Ramblings of an aging IT geek
← Ramblings of an aging IT geek
debugging

it was the mtu, it's always the mtu

A connection that handshook fine and then hung mid-transfer turned out to be a classic MTU mismatch over a tunnel, with broken path MTU discovery hiding it.

A bug crawling across a terminal screen

The symptom was the worst kind: it worked. Mostly. You could SSH into the box, you could run ls, you could read a short file. Then you tried to scp anything of size, or cat a real log, and the session froze stone dead halfway through. Ping was perfect. The TCP handshake completed instantly. Small requests flew. Large ones vanished into the void.

I want to write this down because I lost the best part of an afternoon to it, and because the answer was the answer it is always going to be. It was the MTU. It is always the MTU.

the shape of the problem

The thing that should have tipped me off sooner was the asymmetry between "connects fine" and "dies under load". When the handshake works but bulk transfer hangs, you are almost never looking at a firewall rule or a routing problem, because those tend to fail cleanly and immediately. You are looking at something that only bites once the packets get big.

Small packets fit. The SYN, the SYN-ACK, the first few hundred bytes of an interactive session: all tiny, all under any plausible MTU, all delivered. Then TCP ramps up, starts sending full-size segments to fill the window, and those full-size segments are too big to cross some link in the path. They get dropped. Silently. The connection stalls, retransmits the same too-big packet, gets it dropped again, and sits there until something times out. From the user's chair it just hangs.

proving it

You do not have to guess at this. Ping with the don't-fragment bit set and a payload size, and walk it down until packets start getting through:

ping -M do -s 1472 10.0.0.5

1472 bytes of payload plus 28 bytes of ICMP and IP headers is 1500, the standard Ethernet MTU. On this path that came straight back with:

ping: local error: Message too long, mtu=1500

no, worse, it came back with the frozen, no-reply version. Drop the size and try again:

ping -M do -s 1422 10.0.0.5

That one worked. So somewhere in the path the usable MTU was around 1450, not 1500. The missing fifty-odd bytes is the tell. That is roughly the overhead of a tunnel header, and this traffic was crossing a GRE tunnel between two sites. GRE eats about 24 bytes, IPsec more, and nobody had told the interfaces.

A close-up of packet capture output on screen

The reason this is invisible day to day is path MTU discovery. In a healthy network the router that cannot forward the oversized packet sends back an ICMP "fragmentation needed" message, the sending host shrinks its segment size, and everything carries on a little smaller and none the wiser. The whole mechanism is built to handle exactly this. It works beautifully, right up until somebody, somewhere, decides ICMP is scary and blocks it at a firewall.

And of course somebody had. The ICMP "fragmentation needed" packets were being dropped by an overzealous rule a couple of hops away, so the sender never got the memo. It kept cheerfully firing 1500-byte packets into a 1450-byte tunnel, and the tunnel kept quietly binning them. This is the famous PMTUD black hole, and it is responsible for more "the website loads but the download hangs" tickets than I care to count.

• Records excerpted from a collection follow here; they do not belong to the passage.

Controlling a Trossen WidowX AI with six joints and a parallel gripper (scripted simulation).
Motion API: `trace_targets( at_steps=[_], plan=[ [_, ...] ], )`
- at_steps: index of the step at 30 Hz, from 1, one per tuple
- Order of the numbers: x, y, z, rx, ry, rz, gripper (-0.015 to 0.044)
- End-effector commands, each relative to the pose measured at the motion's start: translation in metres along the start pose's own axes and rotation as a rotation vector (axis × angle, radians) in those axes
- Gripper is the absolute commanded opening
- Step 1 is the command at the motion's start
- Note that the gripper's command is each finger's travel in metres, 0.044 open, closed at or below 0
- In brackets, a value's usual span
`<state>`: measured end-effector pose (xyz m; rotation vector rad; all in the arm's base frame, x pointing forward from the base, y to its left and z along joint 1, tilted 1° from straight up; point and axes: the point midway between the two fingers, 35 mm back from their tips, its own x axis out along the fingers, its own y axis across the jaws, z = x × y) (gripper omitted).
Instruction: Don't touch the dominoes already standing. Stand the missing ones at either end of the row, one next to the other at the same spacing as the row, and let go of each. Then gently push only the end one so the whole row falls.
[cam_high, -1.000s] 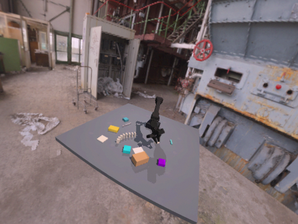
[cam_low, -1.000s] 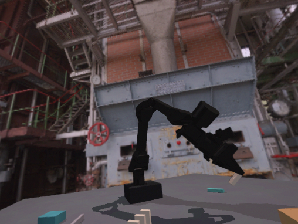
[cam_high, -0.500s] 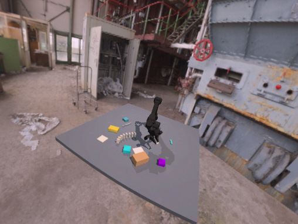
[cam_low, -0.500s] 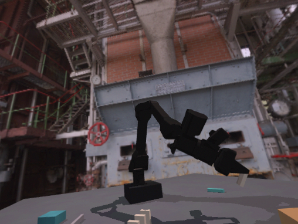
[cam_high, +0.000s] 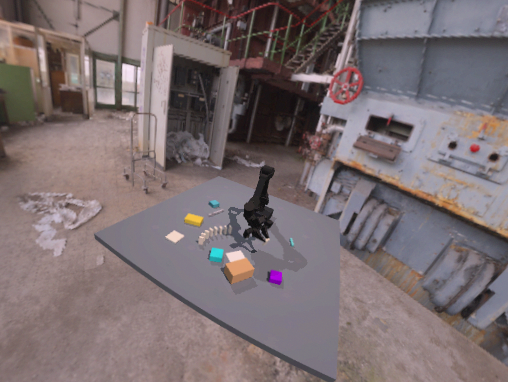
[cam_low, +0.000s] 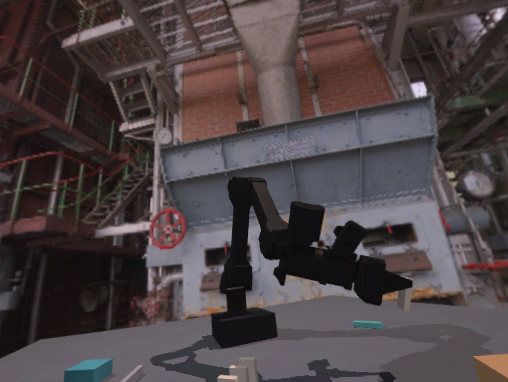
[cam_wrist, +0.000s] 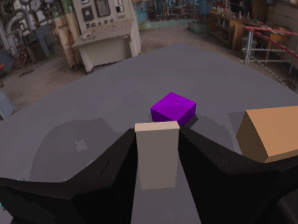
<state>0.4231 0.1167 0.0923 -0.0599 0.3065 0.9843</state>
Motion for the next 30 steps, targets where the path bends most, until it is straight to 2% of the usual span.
trace_targets(
  at_steps=[1, 16, 30],
  plan=[
    [-0.008, 0.004, -0.001, -0.005, -0.052, 0.026, 0.0107],
    [-0.045, 0.029, -0.007, -0.064, -0.208, 0.131, 0.0107],
    [-0.082, 0.069, -0.018, -0.164, -0.279, 0.257, 0.0107]
  ],
)
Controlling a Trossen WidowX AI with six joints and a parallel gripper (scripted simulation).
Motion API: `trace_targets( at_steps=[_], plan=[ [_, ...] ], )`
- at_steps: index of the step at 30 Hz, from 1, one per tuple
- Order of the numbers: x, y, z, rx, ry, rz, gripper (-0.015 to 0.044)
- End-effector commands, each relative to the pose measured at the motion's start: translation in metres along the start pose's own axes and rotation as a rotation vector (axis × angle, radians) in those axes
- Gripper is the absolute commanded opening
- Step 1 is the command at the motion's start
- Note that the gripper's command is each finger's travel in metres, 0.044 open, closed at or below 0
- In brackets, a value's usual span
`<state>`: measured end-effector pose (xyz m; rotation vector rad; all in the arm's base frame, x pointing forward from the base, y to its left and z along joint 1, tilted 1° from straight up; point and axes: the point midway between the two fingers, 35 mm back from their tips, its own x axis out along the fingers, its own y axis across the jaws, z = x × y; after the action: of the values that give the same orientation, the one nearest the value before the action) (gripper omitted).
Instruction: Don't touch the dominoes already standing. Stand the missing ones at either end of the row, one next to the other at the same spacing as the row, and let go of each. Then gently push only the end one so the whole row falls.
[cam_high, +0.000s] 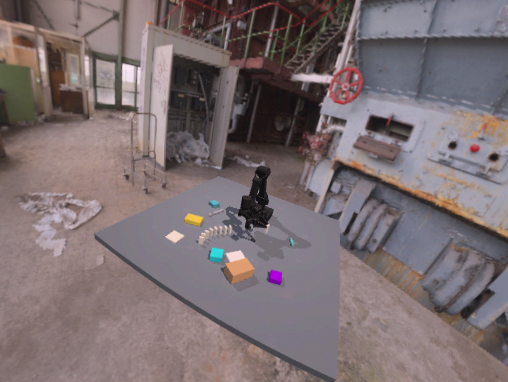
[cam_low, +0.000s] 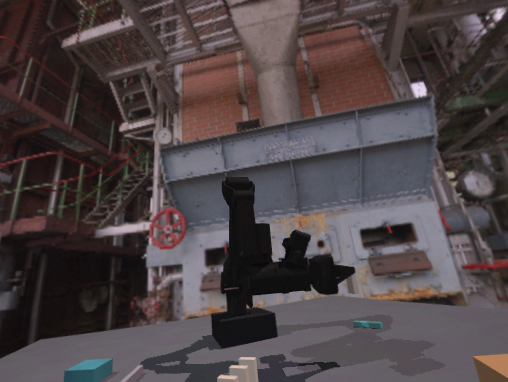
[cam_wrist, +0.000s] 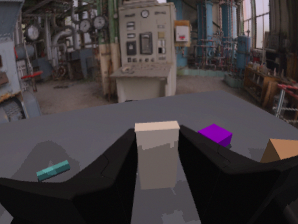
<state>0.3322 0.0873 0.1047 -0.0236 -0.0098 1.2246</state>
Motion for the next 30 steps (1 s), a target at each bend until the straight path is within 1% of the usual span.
trace_targets(
  at_steps=[1, 21, 30],
  plan=[
    [-0.007, 0.015, 0.000, -0.022, -0.009, 0.042, 0.0107],
    [-0.010, 0.021, 0.000, -0.033, -0.011, 0.057, 0.0107],
    [-0.007, 0.018, -0.029, -0.033, -0.004, 0.058, 0.0107]
  ],
)
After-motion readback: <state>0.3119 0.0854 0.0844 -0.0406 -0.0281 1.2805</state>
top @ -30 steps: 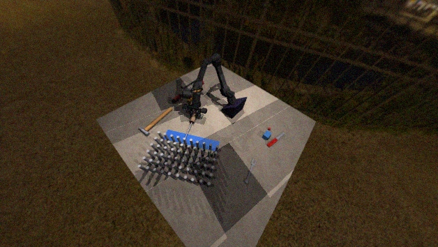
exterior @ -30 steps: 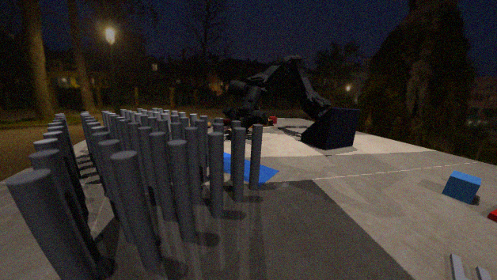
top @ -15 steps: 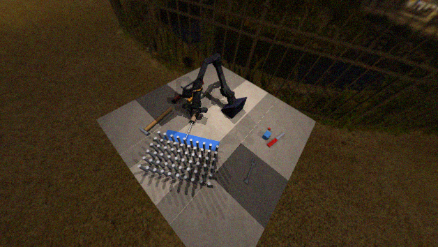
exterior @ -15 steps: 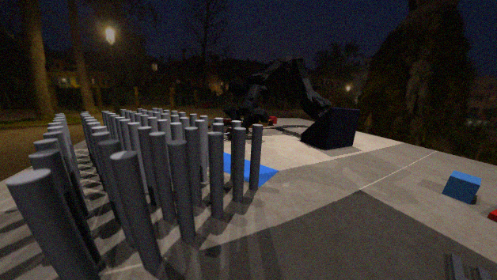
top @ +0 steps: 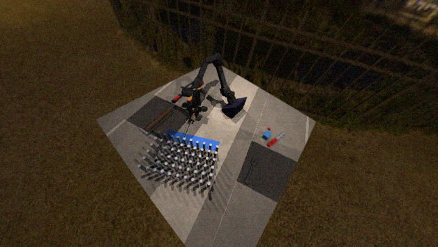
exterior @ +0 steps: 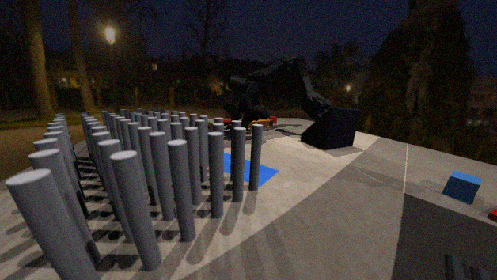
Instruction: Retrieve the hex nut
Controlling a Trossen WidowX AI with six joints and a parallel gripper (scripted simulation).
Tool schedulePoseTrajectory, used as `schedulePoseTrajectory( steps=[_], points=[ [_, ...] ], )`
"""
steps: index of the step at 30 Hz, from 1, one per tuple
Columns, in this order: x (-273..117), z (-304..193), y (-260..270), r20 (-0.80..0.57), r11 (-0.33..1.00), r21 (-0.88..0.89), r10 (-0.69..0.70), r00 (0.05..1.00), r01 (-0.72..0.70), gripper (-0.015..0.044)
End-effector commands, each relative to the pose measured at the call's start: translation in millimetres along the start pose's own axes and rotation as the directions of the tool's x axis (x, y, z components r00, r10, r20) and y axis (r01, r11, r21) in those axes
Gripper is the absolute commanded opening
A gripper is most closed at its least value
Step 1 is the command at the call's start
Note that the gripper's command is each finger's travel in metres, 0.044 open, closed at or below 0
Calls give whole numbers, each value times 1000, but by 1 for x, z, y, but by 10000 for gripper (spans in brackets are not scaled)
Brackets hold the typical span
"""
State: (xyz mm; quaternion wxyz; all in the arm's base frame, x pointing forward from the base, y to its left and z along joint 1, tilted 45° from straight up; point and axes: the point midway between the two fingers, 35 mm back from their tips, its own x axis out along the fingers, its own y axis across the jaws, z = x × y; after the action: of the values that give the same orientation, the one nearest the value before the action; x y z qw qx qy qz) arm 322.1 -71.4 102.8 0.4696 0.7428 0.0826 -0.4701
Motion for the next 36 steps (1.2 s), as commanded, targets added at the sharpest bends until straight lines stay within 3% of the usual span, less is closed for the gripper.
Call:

the fixes, least to most polite

The blunt fix is to lower the MTU on the tunnel interface so it stops trying to send packets that cannot fit:

ip link set dev gre0 mtu 1400

That works and it is honest. Everything sent over that interface is now small enough to cross the path without fragmentation, ICMP or no ICMP.

The cleverer fix, and the one that survives someone forgetting the interface MTU later, is to clamp the TCP maximum segment size at the router so every TCP session negotiates a sane segment size up front:

iptables -t mangle -A FORWARD -p tcp --tcp-flags SYN,RST SYN \
  -j TCPMSS --clamp-mss-to-pmtu

MSS clamping rewrites the MSS option in the SYN as it passes through, so both ends agree to keep their segments small enough to fit before they ever send a full-size packet. It only helps TCP, but TCP is what was hurting, and it does not depend on ICMP getting through.

The properly polite fix is to go and find whoever is dropping ICMP type 3 code 4 and have a quiet word, because they have broken a load-bearing part of the internet to feel safe. But that is a longer conversation and usually involves a change request.

the lesson, again

Every few months I convince myself I have internalised this and will spot it instantly next time. I never do. The shape is always slightly different: a VPN, a GRE tunnel, a cloud overlay network, jumbo frames on one switch and not the next, a VXLAN somebody stood up last week. The symptom is identical every time. Handshake fine, small stuff fine, big transfers hang. Ping with don't-fragment, walk the size down, watch where it falls over, count the missing bytes.

It is always the MTU. Write it on a sticky note. I have.